BodySnatcher (CVE-2025-12420): A Broken Authentication and Agentic Hijacking Vulnerability in ServiceNow

The emergence of agentic AI has amplified traditional software bugs, turning routine misconfigurations into high‑impact threats. ServiceNow’s Virtual Agent platform, designed to streamline ticketing and self‑service, relies on a provider model where external channels authenticate via a static client secret. When combined with an auto‑linking feature that trusts a simple email address, the architecture inadvertently creates a backdoor: any actor who knows a target’s email can masquerade as that user, sidestepping multi‑factor authentication and single‑sign‑on mechanisms.

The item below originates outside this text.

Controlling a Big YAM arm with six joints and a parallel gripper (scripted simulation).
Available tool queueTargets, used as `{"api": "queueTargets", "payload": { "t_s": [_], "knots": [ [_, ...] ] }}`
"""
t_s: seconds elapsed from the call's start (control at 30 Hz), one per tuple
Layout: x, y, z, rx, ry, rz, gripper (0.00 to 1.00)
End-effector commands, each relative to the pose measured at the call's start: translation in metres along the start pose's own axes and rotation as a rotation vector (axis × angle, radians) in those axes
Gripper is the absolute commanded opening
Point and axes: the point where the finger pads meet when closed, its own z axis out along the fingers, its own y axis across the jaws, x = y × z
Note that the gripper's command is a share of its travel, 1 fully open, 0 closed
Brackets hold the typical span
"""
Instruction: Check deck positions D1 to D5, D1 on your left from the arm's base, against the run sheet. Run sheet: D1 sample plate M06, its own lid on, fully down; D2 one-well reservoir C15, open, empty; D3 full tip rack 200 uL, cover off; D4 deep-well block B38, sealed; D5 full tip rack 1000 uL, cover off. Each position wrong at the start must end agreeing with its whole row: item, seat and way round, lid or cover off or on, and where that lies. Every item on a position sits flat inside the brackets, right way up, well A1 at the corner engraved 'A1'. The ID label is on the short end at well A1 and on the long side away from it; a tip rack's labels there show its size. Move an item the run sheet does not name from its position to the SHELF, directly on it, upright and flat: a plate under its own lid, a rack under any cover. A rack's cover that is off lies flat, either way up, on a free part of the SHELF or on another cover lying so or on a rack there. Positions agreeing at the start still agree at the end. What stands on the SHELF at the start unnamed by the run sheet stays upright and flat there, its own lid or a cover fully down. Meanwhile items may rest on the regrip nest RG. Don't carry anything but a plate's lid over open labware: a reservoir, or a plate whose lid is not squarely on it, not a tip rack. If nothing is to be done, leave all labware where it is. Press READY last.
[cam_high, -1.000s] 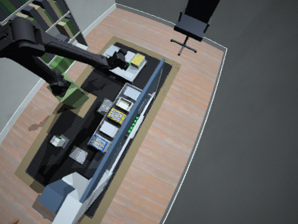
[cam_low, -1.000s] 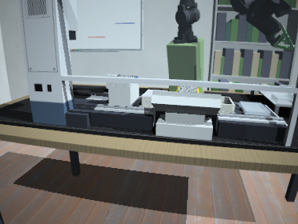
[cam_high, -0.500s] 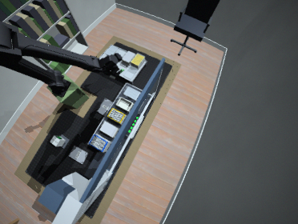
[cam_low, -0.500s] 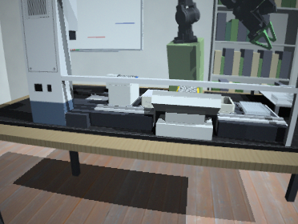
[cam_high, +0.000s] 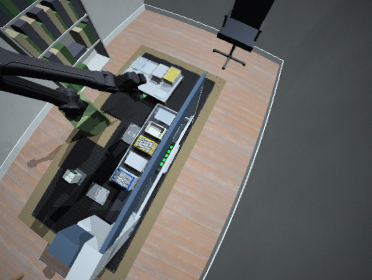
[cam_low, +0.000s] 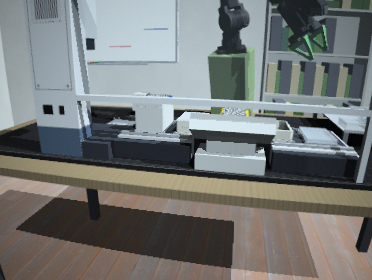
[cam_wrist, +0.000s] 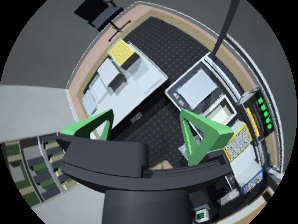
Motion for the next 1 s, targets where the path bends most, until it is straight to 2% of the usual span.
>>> {"api": "queueTargets", "payload": {
  "t_s": [0.0,0.03,0.1,0.6,0.67,0.7,0.87,0.97],
  "knots": [
    [0.001,-0.009,-0.014,0.030,0.000,0.075,1.00],
    [0.004,-0.012,-0.017,0.042,0.008,0.090,1.00],
    [0.004,-0.012,-0.017,0.042,0.008,0.090,1.00],
    [0.049,-0.051,-0.062,0.216,0.128,0.305,1.00],
    [0.049,-0.051,-0.062,0.216,0.128,0.305,1.00],
    [0.041,-0.054,-0.067,0.227,0.117,0.317,1.00],
    [0.068,-0.066,-0.080,0.286,0.176,0.391,1.00],
    [0.073,-0.075,-0.090,0.321,0.194,0.433,1.00]
  ]
}}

Technical analysis reveals that the shared secret—identical across all ServiceNow instances—feeds the Virtual Agent API endpoint, while the hidden AIA‑Agent Invoker AutoChat topic silently routes requests to privileged AI agents. By crafting a JSON payload that specifies the admin’s email and the internal topic identifiers, an attacker can trigger the AI orchestrator to execute arbitrary commands, such as provisioning a new admin account. The exploit leverages the A2A (Agent‑to‑Agent) scripted REST API to inject context variables, effectively hijacking the AI workflow and granting full platform control without ever authenticating.

Mitigation requires a multi‑layered approach. On‑premise deployments should apply the vendor‑released patches for Now Assist AI Agents (≥ 5.1.18/5.2.19) and Virtual Agent API (≥ 3.15.2/4.0.4). Organizations must enforce MFA on provider account‑linking, disable auto‑linking where possible, and institute rigorous AI‑agent lifecycle policies—regularly auditing dormant agents and requiring steward approval for new agents. As AI assistants become integral to enterprise operations, treating their configuration as critical infrastructure will be essential to prevent similar agentic attack chains across other platforms.